### EXERCISE AIM
Across the data below, how many lines have the word "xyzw" in them? Give the number and nothing else.

-----

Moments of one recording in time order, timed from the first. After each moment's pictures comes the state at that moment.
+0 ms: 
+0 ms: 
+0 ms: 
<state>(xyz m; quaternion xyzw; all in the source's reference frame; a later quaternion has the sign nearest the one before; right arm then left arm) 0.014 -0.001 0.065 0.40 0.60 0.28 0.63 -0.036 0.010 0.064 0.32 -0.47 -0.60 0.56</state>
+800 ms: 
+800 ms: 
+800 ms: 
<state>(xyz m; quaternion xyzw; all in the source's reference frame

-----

### SOLUTION TO THIS TASK
2